Quant à Margaret River, l’endroit est absolument magnifique. Complètement sauvage, perdu dans un bush immense, des criques, des falaises, des plages de sables fin, des barrières de vagues impressionnantes pullulant de surfeurs professionnels (plus quelques plages pour débutant). Finalement, nous décidons de nous attarder quelques jours dans ce paradis.

Le programme reste identique : surf, jogging, boutiques, plage, cuisine, échec, monopoly. Qu’est-ce que c’est bien les vacances !

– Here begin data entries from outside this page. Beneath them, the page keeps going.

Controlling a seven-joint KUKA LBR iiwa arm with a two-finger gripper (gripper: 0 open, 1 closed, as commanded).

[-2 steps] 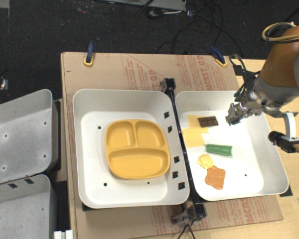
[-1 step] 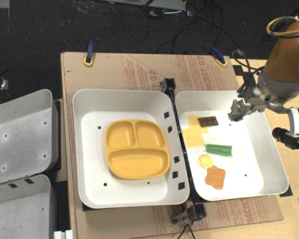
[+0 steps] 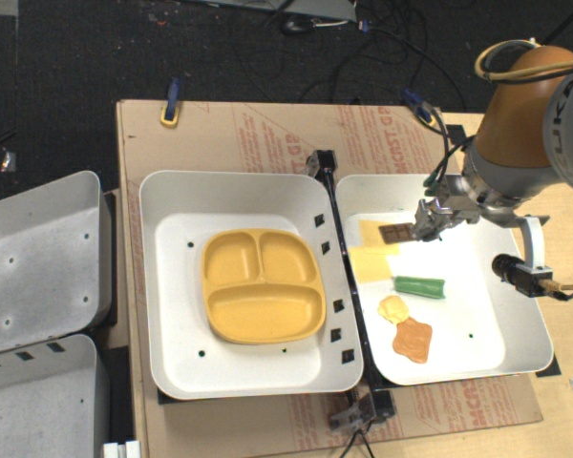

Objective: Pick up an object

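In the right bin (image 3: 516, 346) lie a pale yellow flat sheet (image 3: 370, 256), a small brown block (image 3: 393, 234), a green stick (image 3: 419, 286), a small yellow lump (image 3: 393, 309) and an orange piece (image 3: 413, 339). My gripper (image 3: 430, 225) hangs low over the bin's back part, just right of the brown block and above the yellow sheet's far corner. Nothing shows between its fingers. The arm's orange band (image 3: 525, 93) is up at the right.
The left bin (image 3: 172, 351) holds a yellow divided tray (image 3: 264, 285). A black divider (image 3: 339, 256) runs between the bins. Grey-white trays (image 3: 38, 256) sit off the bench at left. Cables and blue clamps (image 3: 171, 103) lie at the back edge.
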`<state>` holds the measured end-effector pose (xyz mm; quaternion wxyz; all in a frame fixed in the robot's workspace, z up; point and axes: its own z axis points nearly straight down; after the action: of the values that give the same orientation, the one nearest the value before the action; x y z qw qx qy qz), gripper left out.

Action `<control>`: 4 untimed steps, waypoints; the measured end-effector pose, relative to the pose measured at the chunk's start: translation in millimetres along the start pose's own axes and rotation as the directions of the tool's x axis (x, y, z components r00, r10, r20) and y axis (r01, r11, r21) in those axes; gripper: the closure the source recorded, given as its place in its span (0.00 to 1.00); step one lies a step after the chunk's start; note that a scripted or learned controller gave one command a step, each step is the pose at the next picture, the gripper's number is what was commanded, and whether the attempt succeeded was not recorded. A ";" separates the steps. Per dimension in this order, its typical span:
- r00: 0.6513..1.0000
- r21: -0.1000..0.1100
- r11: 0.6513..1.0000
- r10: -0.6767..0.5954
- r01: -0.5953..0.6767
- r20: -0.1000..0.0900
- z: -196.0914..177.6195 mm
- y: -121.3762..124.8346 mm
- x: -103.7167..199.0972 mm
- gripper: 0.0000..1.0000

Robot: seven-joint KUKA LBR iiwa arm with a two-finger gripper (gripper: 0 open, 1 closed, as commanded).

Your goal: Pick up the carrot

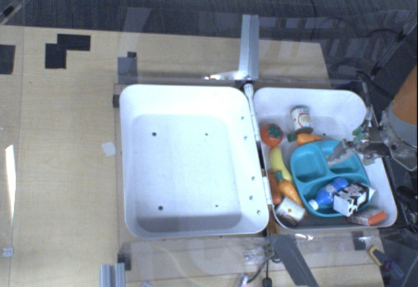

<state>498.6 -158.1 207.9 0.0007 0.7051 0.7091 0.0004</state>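
The grey arm with the orange band is seen reaching in from the right edge, and its two-finger gripper (pixel 341 151) is poised over the right-hand shallow white bin (pixel 339 101), just above the rim of a turquoise compartment tray (pixel 312 171). Whether anything is being pinched cannot be told from this angle. The orange plastic carrot (pixel 288 189) is found lying along the left side of that bin, squeezed between the tray and the bin's left wall, well apart from the gripper. Just above it a yellow banana-shaped toy (pixel 278 161) is laid, and above that a red tomato-like toy with a green top (pixel 271 133). A small white can with a red label (pixel 300 118) is stood near the back. The left-hand shallow white bin (pixel 186 158) is seen alongside.
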 end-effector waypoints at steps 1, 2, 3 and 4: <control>0.975 -0.003 0.975 -0.222 0.222 0.001 -22.4 67.2 45.1 0.00; 0.975 -0.015 0.975 -0.223 0.223 0.006 92.4 96.7 53.4 0.00; 0.962 -0.008 0.962 -0.272 0.272 0.002 120.0 126.6 44.9 0.00; 1.000 -0.011 1.000 0.026 -0.026 0.001 120.1 123.0 20.2 0.00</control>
<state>621.7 -137.3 88.0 0.0048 0.7144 0.6997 0.0040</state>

Le vendredi nous sommes partis la journée à Augusta, sur le cape sud-ouest de l’Australie. Là-bas nous avons fait une croisière… parmi les baleines !!! Des baleines à bosse cette fois-ci. Techniquement les bateaux n’ont pas le droit de s’en approcher de trop près, mais les baleines sont curieuses et viennent voir ce qu’est cette grosse chose immobile au milieu de l’océan. Magnifique ! Les jets, les dos, les queues… à chaque fois qu’on en voit un bout à quelques mètres de nous, on s’émerveille. J’ai même vu un saut au loin !

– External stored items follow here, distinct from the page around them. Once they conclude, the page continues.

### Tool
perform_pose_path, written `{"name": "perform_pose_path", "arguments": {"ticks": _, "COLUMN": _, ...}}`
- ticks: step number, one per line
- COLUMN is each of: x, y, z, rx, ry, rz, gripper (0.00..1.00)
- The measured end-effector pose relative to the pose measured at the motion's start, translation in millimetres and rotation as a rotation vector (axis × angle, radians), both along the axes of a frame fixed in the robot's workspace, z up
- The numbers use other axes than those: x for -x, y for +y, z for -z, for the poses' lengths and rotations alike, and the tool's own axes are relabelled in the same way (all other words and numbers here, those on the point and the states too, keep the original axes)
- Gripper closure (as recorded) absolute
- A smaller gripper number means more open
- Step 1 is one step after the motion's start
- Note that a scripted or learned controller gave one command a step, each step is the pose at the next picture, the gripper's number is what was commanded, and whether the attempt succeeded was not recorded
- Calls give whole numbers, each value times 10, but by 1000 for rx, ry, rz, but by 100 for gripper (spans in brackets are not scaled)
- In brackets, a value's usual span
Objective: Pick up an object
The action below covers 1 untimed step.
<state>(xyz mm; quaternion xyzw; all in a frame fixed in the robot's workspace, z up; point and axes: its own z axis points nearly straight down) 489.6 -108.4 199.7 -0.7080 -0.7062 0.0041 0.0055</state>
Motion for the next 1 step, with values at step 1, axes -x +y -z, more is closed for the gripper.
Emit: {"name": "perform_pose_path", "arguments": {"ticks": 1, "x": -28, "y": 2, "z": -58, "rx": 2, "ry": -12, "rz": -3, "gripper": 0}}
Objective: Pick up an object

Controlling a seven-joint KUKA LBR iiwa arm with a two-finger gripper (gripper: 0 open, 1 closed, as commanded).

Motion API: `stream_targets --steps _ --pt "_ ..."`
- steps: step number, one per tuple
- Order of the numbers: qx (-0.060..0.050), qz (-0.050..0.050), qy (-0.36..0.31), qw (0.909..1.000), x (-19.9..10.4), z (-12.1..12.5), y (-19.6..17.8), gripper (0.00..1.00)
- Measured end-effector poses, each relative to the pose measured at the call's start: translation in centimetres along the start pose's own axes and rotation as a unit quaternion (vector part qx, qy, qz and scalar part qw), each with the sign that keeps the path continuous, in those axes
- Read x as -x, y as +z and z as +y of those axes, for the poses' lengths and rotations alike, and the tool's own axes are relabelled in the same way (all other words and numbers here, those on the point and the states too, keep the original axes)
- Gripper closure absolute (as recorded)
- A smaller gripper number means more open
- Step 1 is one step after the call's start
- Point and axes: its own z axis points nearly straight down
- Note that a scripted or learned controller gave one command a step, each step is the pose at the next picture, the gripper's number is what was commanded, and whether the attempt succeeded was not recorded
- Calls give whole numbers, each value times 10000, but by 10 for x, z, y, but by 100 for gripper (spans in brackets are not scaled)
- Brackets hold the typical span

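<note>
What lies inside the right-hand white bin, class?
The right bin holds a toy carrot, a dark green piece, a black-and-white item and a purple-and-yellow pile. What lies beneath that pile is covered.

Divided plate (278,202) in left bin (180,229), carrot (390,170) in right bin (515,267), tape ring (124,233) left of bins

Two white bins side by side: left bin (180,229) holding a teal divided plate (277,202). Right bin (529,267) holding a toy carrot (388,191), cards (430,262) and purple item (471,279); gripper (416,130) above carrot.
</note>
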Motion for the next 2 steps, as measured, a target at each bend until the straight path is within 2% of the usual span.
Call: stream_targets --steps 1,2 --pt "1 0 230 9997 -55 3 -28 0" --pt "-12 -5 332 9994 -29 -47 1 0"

Quand les baleines remontent à la surface, elles laissent une empreinte sur l’eau. Nous allions changer d’endroit quand le skipper repère une de ces empreintes juste à côté de nous et nous dit donc de scruter sous le bateau. Tout à coup, de sous le bateau, à surgit une baleine. J’ai été tellement surprise que j’ai crié : « LA !! »… (même les enfant sont restés plus calmes que moi) J’ai bien fait rire tout le monde.

Nous avons également été visité une cave (la grotte sous terre, pas la cave à vins !). C’est toujours impressionnant de se retrouver une centaine de mètre sous terre, on se sent tellement petit tout d’un coup. Un lac parcourait cette grotte, l’eau présente y a « construit » une formation rocheuse unique au monde : deux stalagmites et stalactiques se rejoignant ont formé deux colonnes. Le niveau d’eau a augmenté et à érodé la roche sous les colonnes formant une table renversée retenue au plafond de la cave, et grâce à un jeu de lumière la table se reflète dans le lac. Enfin bref, c’était très sympa… ;)

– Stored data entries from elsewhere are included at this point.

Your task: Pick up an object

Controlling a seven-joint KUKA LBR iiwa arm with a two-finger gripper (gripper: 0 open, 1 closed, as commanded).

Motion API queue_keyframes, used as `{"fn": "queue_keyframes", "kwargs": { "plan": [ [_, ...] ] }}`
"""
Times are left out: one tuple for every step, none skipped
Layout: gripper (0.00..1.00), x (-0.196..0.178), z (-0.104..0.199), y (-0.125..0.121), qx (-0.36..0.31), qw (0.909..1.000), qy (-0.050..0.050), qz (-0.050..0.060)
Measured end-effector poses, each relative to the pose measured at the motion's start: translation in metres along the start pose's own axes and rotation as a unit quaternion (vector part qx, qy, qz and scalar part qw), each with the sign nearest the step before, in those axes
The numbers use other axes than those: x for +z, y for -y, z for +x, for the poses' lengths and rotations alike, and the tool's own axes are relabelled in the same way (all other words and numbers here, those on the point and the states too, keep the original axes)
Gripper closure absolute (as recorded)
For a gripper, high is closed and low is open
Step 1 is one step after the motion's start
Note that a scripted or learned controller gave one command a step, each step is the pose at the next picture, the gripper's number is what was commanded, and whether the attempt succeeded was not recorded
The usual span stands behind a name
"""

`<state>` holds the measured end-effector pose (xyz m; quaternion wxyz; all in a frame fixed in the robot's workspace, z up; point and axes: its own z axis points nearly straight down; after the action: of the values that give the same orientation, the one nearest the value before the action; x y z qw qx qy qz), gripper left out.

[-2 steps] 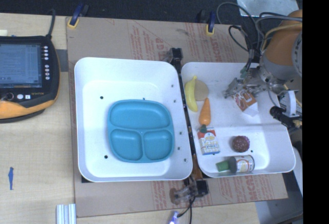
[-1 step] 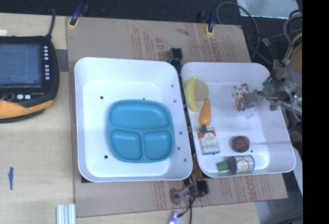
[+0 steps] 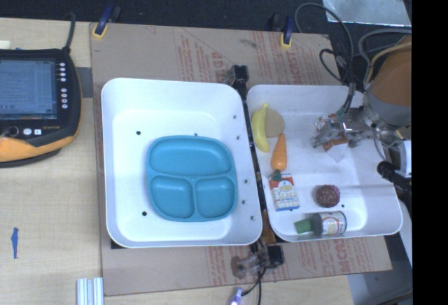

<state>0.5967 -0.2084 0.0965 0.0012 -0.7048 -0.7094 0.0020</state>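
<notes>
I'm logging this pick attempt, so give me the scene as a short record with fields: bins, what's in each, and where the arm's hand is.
left bin: holds a blue divided plate
right bin: banana, carrot, small carton, brown ball, bottle lying on its side
hand: over the right bin's upper right part, apart from all five items
hand contents: nothing seen between its fingers
beside the bench: control tablet, at the left
</notes>
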Motion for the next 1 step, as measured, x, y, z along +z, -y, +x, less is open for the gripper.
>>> {"fn": "queue_keyframes", "kwargs": {
  "plan": [
    [0.00,0.0040,-0.0039,-0.0464,0.002,1.0000,-0.001,-0.001]
  ]
}}
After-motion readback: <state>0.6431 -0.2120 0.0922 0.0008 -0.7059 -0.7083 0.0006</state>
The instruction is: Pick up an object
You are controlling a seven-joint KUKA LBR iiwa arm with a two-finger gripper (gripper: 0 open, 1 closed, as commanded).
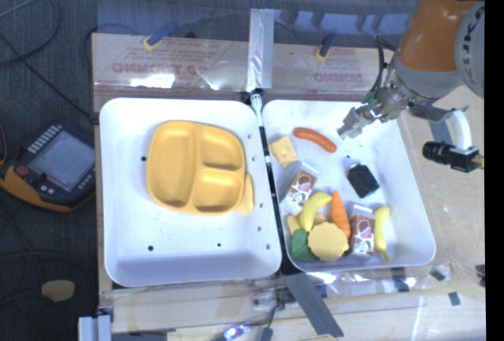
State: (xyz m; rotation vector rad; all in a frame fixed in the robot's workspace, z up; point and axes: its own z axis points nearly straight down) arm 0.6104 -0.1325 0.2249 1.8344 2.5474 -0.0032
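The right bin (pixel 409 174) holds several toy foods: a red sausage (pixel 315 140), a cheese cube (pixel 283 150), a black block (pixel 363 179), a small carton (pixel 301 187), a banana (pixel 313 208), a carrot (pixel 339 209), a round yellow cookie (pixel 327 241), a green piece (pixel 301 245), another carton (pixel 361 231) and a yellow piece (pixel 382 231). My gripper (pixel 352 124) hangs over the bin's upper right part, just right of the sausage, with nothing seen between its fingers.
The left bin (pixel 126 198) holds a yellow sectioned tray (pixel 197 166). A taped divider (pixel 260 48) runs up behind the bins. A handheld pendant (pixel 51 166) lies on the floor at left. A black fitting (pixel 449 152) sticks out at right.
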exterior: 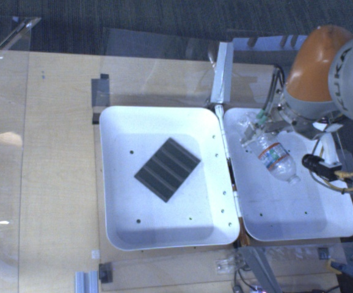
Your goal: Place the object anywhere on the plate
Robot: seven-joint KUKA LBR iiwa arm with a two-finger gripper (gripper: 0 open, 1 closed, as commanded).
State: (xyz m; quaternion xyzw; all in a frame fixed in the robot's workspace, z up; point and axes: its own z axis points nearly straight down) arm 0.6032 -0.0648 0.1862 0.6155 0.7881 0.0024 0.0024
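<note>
Bottle (275,159) lies in right bin (323,224); gripper (263,122) at its 11 o'clock, grip state unclear. Step: pickup. Next: secure grasp, carry toward 9 o'clock onto dark plate (167,169).

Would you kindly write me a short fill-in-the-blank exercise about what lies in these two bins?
1. The dark ridged plate lies in the ____ bin of the camera view.
2. The clear plastic bottle lies in the ____ bin.
3. The bottle lies on its ____, not upright.
4. The gripper is at the bottle's ____ end.

Missing words: left; right; side; upper
</note>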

Et voilà, une semaine très vite écoulée.

Scarborough & Perth (suite et fin)

Perth n’est pas ma ville préférée, elle n’est pas aussi belle que Sydney et n’a pas l’ambiance de Melbourne.

A Scarborough, c’est les vacances, on va à la plage, on courre, on profite du beau temps, on surfe (quand le temps et notre condition physique nous le permet). En effet, à deux, nous avons enchainé les problèmes : mal de dos, coup de froid, torticolis, deboitement d’épaule, sans compter les coups et les bleus qui arrivent inexplicablemnt quand je fais du surf.

Le samedi soir, nous nous sommes rendu à une soirée salsa. Toutes les danseuses étaient… chinoises ! Après quelques heures de galère, j’ai enfin compris le pas de base, et tout d’un coup cette danse m’a paru beaucoup plus sympa ;p
Après une semaine, nous avons décidé de louer une voiture et de partir explorer le sud ouest.